Trevor C. VandenBoer: Department of Chemistry, University of Toronto, Toronto, Ontario, Canada.


6. Asteroid strikes cause the Moon's surface to smooth

The lunar surface is marred by impact craters, remnants of the collisions that have occurred over the past 4.5 billion years. The Orientale basin, the Moon's most recently formed sizeable crater, stands out from the rest. The crater, which lies along the southwestern boundary between the near and far sides of the moon, appears as a dark spot ringed by concentric circles of ejecta that reach more than 900 kilometers (560 miles) from the impact location. Though other craters have similar rings, the lunar surface surrounding the Orientale basin is unusually rough with reduced concavity. The anomalous features were identified by Kreslavsky and Head after they produced a map of the lunar surface topographic roughness using observations from the Lunar Orbiter Laser Altimeter aboard the Lunar Reconnaissance Orbiter.

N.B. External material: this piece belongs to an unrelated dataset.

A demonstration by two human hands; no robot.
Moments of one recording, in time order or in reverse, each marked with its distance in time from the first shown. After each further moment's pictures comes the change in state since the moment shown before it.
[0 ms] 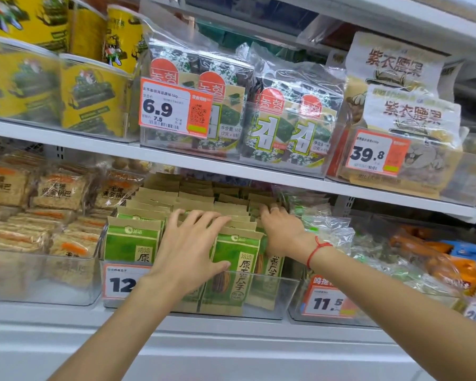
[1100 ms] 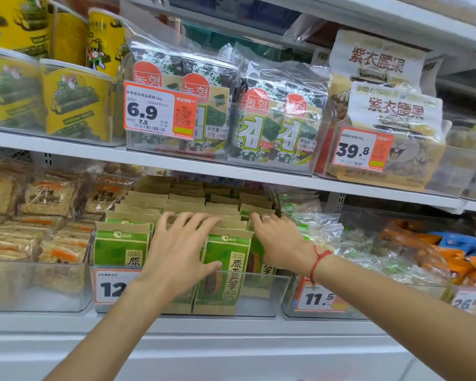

The fact that other craters-even those of similar size and age-lack similar features suggests to the authors that mechanisms such as weathering or gravitational settling cannot explain the anomaly. Instead, the authors suggest that the Orientale basin, which formed about 3.8 billion years ago, stands out simply because it is the youngest large crater. They propose that whenever a large body slams into the Moon, seismic waves produced during the impact travel through the solid lunar material, inducing seismic shaking that causes landslides and surface settling. They estimate that the impactor would need to be at least 100 km (62 mi) across to cause sizeable seismic shaking. Unfortunately, the authors may need to wait more than a little while to conclusively test their hypothesis-until the Moon is next rocked by a massive asteroid, an event not expected to occur in the foreseeable future.

Source: Journal of Geophysical Research-Planets, doi:10.1029/2011JE003975, 2012 http://dx.doi.org/10.1029/2011JE003975

Title: New observational evidence of global seismic effects of basin-forming impacts on the Moon from Lunar Reconnaissance Orbiter Lunar Orbiter Laser Altimeter data

Authors: M. A. Kreslavsky: Department of Earth and Planetary Sciences, University of California-Santa Cruz, Santa Cruz, California, USA;

J. W. Head: Department of Geological Sciences, Brown University, Providence, Rhode Island, USA.